With a typical diet of effective slapping and digging, the turnovers may come. But if not, at least Louisville won't have to shade double-teams and work back to shooters and scramble around the court just to keep up.

Offense: Which is where the offense comes in. The game can never be approached merely as a two-sided affair; offense bleeds into defense and vice-versa for every team. But that's especially true for Louisville. And even more so for this game.

Simply put, the Cardinals are not a great offensive team. Their eight-game run to the Final Four hasn't changed that fact. Their most efficient scoring in the tournament (41 points in 30 possessions) has come in transition. In the half court, they've been merely OK, scoring 0.849 points per possession in 252 possessions.

The Cardinals' most frequently used half-court play -- a high ball screen -- has yielded just 0.739 points per trip in the tournament. They've achieved similar results with post-up plays and isolations. Indeed, Louisville's best offense has come when the game is moving. Of the 11 general play types Synergy tracks, the Cardinals are most efficient when finding cutters, battling for offensive rebounds, dishing to the screener off a pick-and-roll, on spot-ups and in "miscellaneous" plays, which usually involve some type of scramble around the rim.

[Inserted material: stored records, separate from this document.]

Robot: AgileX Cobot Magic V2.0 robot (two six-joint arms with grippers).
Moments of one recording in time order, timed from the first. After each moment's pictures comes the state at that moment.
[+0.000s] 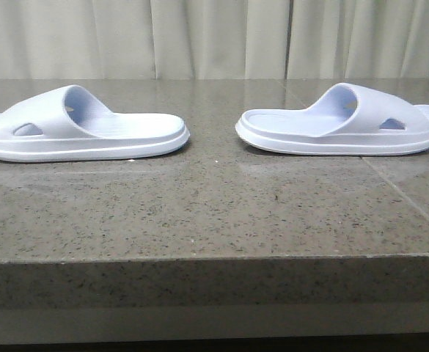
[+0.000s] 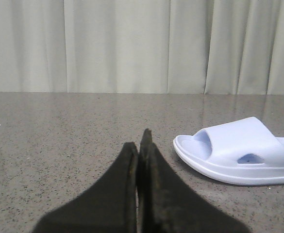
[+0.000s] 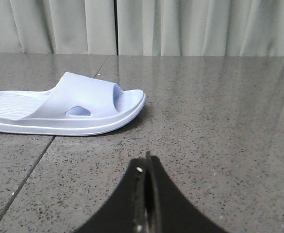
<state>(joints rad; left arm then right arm) 0.00 0.00 0.00 -0.08 0.00 0.07 0.01 -0.01 0.03 0.09 0.08 -0.04</state>
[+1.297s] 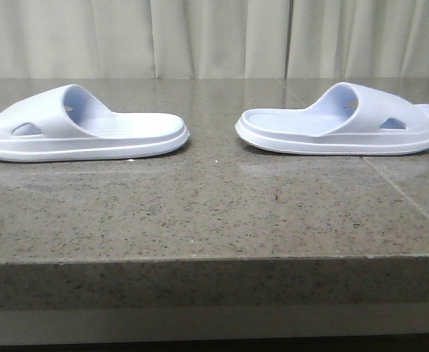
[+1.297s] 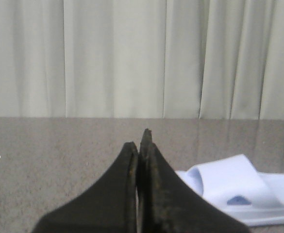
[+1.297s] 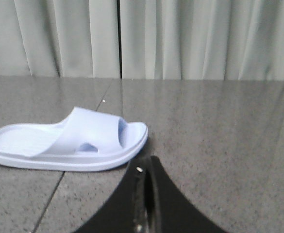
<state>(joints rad) 0.00 0.00 -0.18 -0.08 0.12 0.07 0.01 -0.01 -0.15 0.09 0.21 -0.04</state>
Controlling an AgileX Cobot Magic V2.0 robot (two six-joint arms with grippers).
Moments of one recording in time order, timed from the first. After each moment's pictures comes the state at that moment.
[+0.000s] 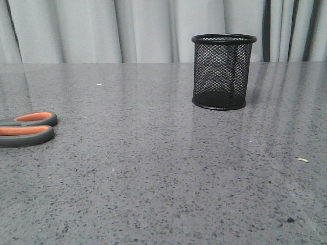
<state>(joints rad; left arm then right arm) -0.06 0.67 -0.86 -0.29 0.91 0.23 -0.01 0.73 -0.82 0.32 0.75 -0.12</state>
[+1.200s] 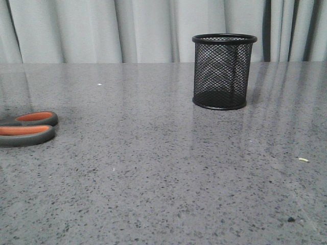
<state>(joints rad) -0.08 1.43 -1.13 -0.31 1.23 1.44 0.09 0.80 -0.87 0.32 0.79 -0.16</state>
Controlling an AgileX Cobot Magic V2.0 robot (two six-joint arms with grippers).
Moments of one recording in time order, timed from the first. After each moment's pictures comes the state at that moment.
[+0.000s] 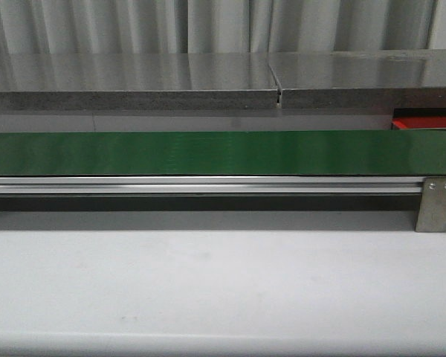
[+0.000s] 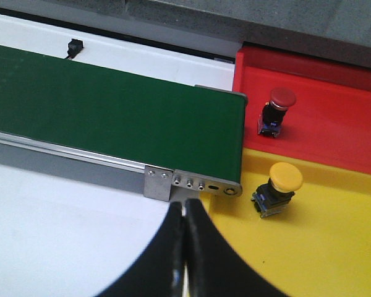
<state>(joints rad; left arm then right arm) 0.46 1.19 -1.06 -0.04 0.62 -0.14 -0.08 0.55 -0.58 0.24 0.56 -0.32</state>
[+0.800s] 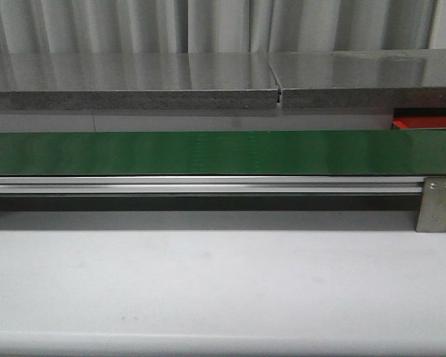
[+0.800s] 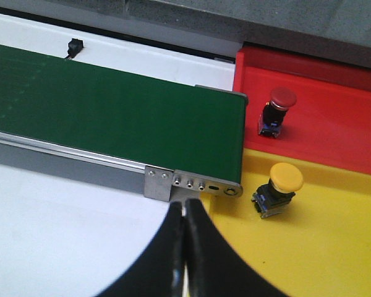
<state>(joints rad) 0.60 1.82 -1.45 -0.09 0.81 -0.14 -0.08 0.55 -0.58 0.24 0.56 -0.32</state>
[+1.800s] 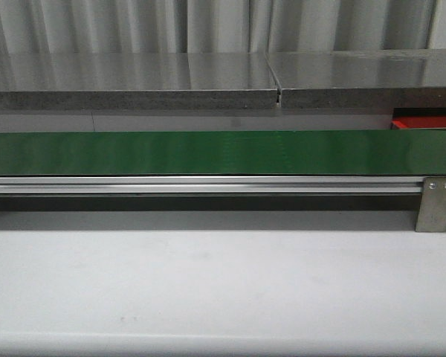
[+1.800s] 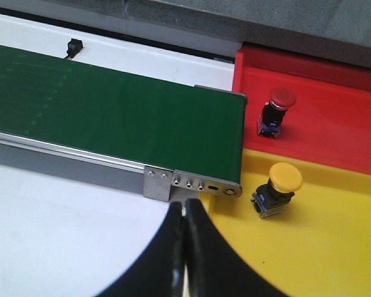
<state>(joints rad) 0.60 2.04 -1.62 -0.16 0.85 -0.09 -0.08 0.55 -0.58 0.24 0.56 -0.32</state>
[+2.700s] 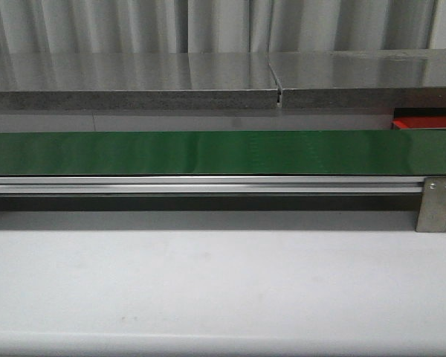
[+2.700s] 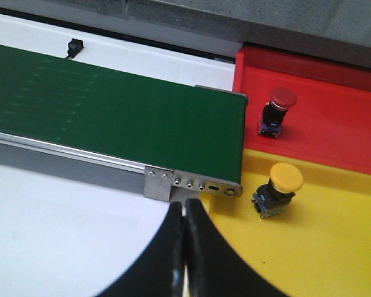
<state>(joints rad) 0.60 2.11 -1.62 -0.17 0.86 -0.06 -0.08 0.55 -0.58 0.24 0.56 -0.32</state>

Unlike its opponent, Louisville has to actively generate ways to score. And in this game, that means pace.

The Cardinals will look to run at every chance, and why not? They're better in transition, and you'd much rather try to score on Kentucky before Davis has a chance to get back to fully cordon off the middle of the lane. This strategy assumes you can turn the Wildcats over, or make them miss shots and get long rebounds. That's no easy feat. But it is the best chance Louisville has of putting up points on its opponents in any meaningful way. And hey, it worked for Indiana's offense. The Hoosiers just couldn't get a stop.

Besides, the other option -- a staid half-court game -- simply isn't going to work.

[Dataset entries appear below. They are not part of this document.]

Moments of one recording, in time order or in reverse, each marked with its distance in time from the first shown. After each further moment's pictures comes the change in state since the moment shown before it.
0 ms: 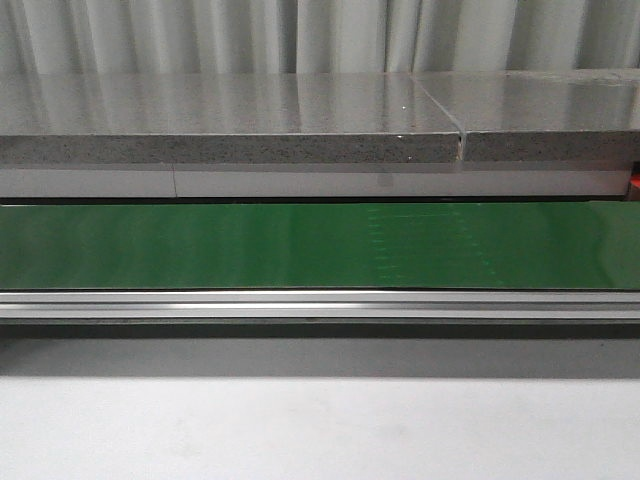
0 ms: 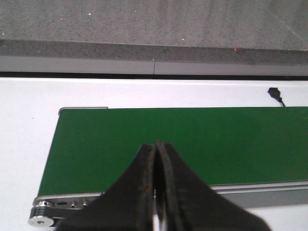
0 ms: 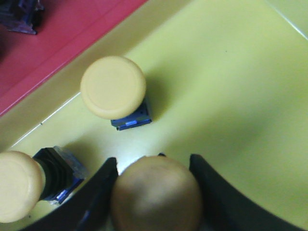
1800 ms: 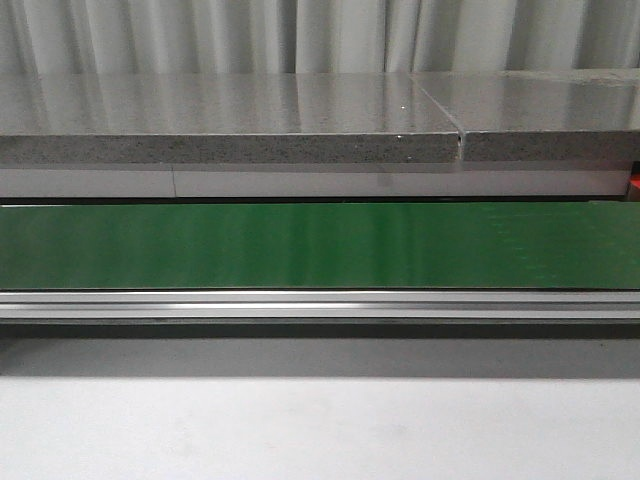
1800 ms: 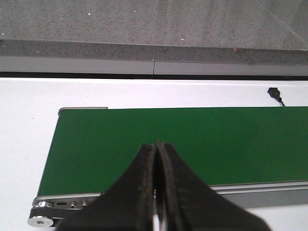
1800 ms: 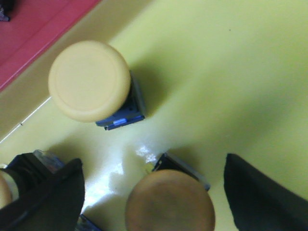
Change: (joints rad) left arm 0.000 0.000 0.000 0.000 0.000 0.000; right arm 0.000 0.070 0.000 0.030 -0.034 0.000
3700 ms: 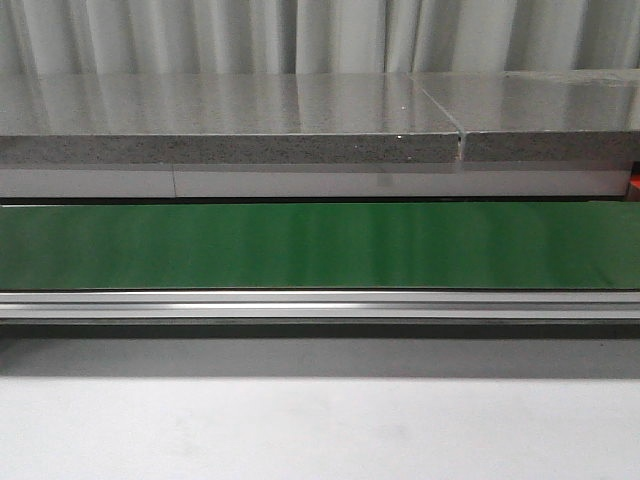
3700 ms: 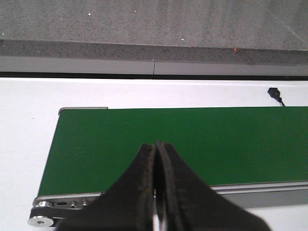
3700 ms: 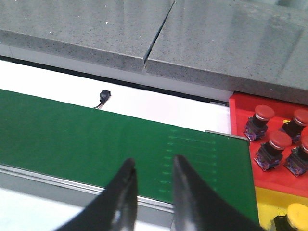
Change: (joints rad) left arm 0.000 0.000 0.000 0.000 0.000 0.000; right arm 0.695 -1.200 0.196 0.011 0.338 -0.119
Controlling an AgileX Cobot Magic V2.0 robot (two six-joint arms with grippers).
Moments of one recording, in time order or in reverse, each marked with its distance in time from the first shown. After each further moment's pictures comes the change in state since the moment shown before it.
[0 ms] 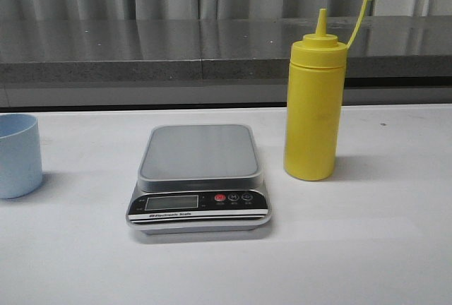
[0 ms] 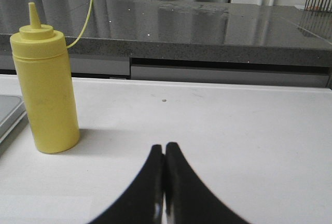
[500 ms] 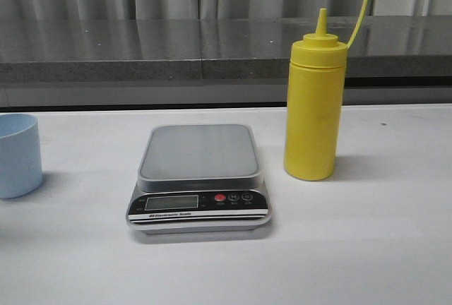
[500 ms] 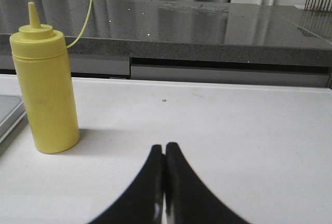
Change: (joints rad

With pressure, a tricky zone, up-tempo attack and a scrambling style around the rim, the Cardinals can dictate the terms of the engagement. Against a team this good, with players this talented, that is Pitino's best chance of knocking off the rival Kentucky Wildcats. Even Malcolm Gladwell would have to agree.

TL;DR game plan: Pressure Teague whenever possible, switch into a matchup zone to make the Wildcats adjust, force the tempo at every opportunity, find open shooters on the secondary break, hope for the best.